During the price run in July 2018 (just last month), the volume of Bitcoin trades w Japanese Yen spiked through the roof.

That number dropped off of a cliff come July 31st.

Tether’s numbers simultaneously jumped up. There’s almost an inverse relationship between the two (at times).

However, the activity of Tether moves independently of the USD (the damn currency it’s supposed to be pegged to and based upon…)

Price fell off a cliff the same day the Japanese Yen volume dried up.

This is a full 7–8 days before the Van Eck ETF delay news came by the way.

I know these aren’t the price charts that everyone is looking for, but I be damned if this information isn’t a whole LOT more important than any price chart that I can throw up here.

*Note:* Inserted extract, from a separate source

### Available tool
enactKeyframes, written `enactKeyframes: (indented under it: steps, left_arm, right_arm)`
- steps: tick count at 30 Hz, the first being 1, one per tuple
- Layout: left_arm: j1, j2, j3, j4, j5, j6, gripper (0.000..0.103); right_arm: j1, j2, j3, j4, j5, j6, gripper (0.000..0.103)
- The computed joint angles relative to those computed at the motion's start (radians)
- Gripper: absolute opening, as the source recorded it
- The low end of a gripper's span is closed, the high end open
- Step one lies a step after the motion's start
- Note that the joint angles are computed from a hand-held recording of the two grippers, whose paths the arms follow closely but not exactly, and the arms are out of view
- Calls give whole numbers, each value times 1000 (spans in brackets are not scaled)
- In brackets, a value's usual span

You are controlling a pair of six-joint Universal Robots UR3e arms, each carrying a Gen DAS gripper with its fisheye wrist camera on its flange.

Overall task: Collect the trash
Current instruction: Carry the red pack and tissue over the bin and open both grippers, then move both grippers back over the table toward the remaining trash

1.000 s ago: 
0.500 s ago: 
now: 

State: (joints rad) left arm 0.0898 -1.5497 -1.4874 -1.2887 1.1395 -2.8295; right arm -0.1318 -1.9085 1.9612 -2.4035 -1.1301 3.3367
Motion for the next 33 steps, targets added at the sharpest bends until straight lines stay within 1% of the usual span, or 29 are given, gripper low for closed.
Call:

I can’t yell fire on this yet, but there’s a whole hell of a lot of smoke in the room right now.

Conclusion

In my opinion, when Tether is dominating the volume traded among all other currencies, it should be expected the market is dumping heavily. and when the Yen is gaining dominance over the market (hitting the #1 spot), it seems like the market is accumulating heavily.

Now, it’s possible this isn’t coordinated at all; but if this was choreography, it would bring a tear to the most ardent critic’s eye.

Now, it’s possible this isn’t coordinated at all; but if this was choreography, it would bring a tear to the most ardent critic’s eye.